Research mode cost for features

FeaturePipeline.run_research() calls update() in a loop. The total cost to process a dataset is simply update latency × number of bars.

Example: Sma at w=200 (144 ns/update) over 1 000 000 bars ≈ 144 ms.

Scalers¶

Scaler	w=20	w=200
`FixedZScore`	1 ns	1 ns
`RollingZScore`	35 ns	496 ns

FixedZScore is stateless: fixed parameters mean no buffer to maintain (O(1), constant). RollingZScore recomputes mean and std over the full buffer on each update (O(N)) and scales with window size, matching Sma in character.

Operators¶

Operators are stateless. No window parameter. a single latency is reported.

Operator	Latency
`Subtract`	2 ns
`NegLog`	4 ns

All operators are O(1): they perform a fixed arithmetic operation with no buffer or state.

Research Throughput¶

Measured per run_research() call over 1 000 bars. Targets are research-only and never called in live trading.

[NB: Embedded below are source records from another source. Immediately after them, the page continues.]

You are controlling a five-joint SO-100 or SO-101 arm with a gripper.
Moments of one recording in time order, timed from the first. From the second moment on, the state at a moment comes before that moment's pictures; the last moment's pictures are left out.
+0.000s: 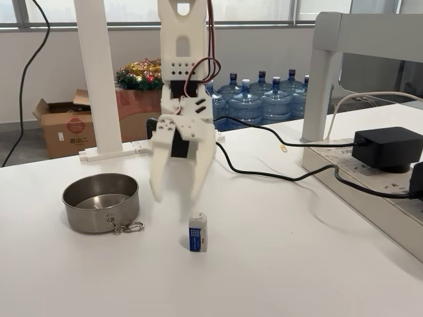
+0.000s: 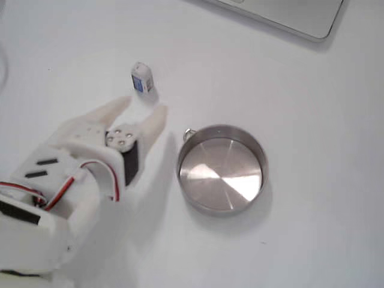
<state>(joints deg) 17.6 96.9 175.3 -47.6 80.9</state>
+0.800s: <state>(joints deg) 14.6 86.8 165.4 -47.6 86.2</state>
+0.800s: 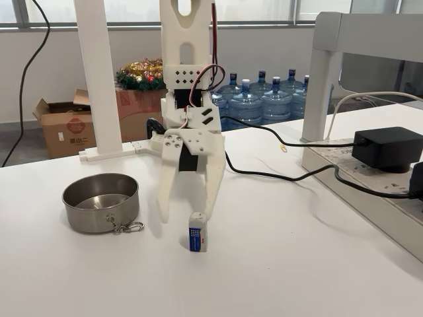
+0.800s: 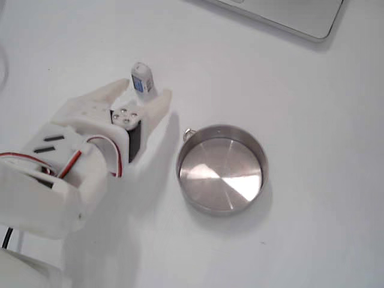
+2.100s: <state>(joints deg) 14.2 76.1 154.1 -47.6 86.3</state>
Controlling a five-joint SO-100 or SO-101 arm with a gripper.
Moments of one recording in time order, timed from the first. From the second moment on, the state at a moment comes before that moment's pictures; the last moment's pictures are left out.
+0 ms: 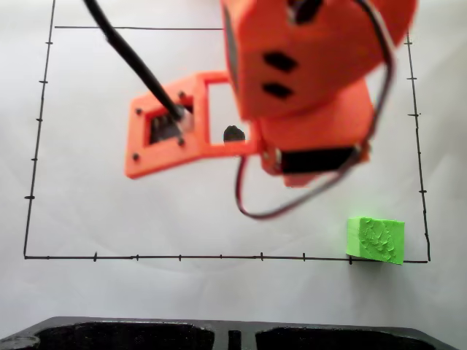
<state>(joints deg) -15.4 90.8 89.8 63.9 23.8</state>
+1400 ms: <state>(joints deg) -26.9 58.8 47.7 77.0 47.2</state>
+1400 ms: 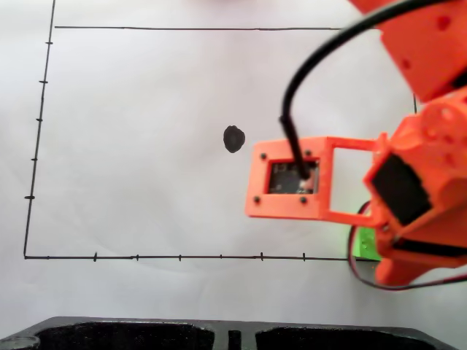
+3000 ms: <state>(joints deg) -27.3 46.1 42.5 74.6 46.6</state>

Target	h=20 / 1k bars	h=200 / 1k bars
`FutureReturn`	1.9 µs	1.7 µs
`FutureCTCVolatility`	28 µs	280 µs
`FutureLinearSlope`	31 µs	287 µs

FutureReturn is O(N) independent of horizon. FutureCTCVolatility and FutureLinearSlope are O(N · h): cost scales linearly with both dataset size and horizon.

Python overhead¶

The PyO3 boundary adds roughly 100-200 ns per call on top of the Rust numbers above. This cost is constant: it does not depend on the feature, the window size, or the number of outputs.

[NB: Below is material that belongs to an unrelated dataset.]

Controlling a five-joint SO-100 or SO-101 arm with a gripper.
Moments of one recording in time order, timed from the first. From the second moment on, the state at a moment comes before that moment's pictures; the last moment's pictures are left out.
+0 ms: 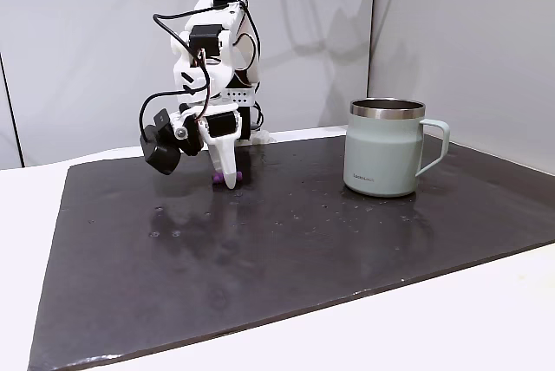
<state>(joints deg) 21.6 71.5 90.9 75.7 -28.4</state>
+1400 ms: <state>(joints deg) 22.9 98.5 63.5 96.3 -22.8</state>
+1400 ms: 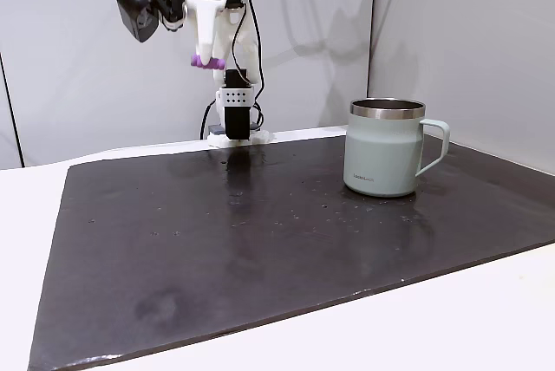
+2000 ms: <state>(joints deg) 0.4 90.0 45.1 96.3 -5.8</state>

At w=200, the most expensive feature in Python is therefore Kama at roughly 1 µs total. Every other feature remains under 400 ns end-to-end.

Reproduce¶

cargo bench --bench features  -- --output-format bencher
cargo bench --bench scalers   -- --output-format bencher
cargo bench --bench operators -- --output-format bencher
cargo bench --bench targets   -- --output-format bencher
cargo bench --bench ops       -- --output-format bencher

Or with make:

make bench-rust

Re-run after any change to the Rust core. Results will vary by hardware.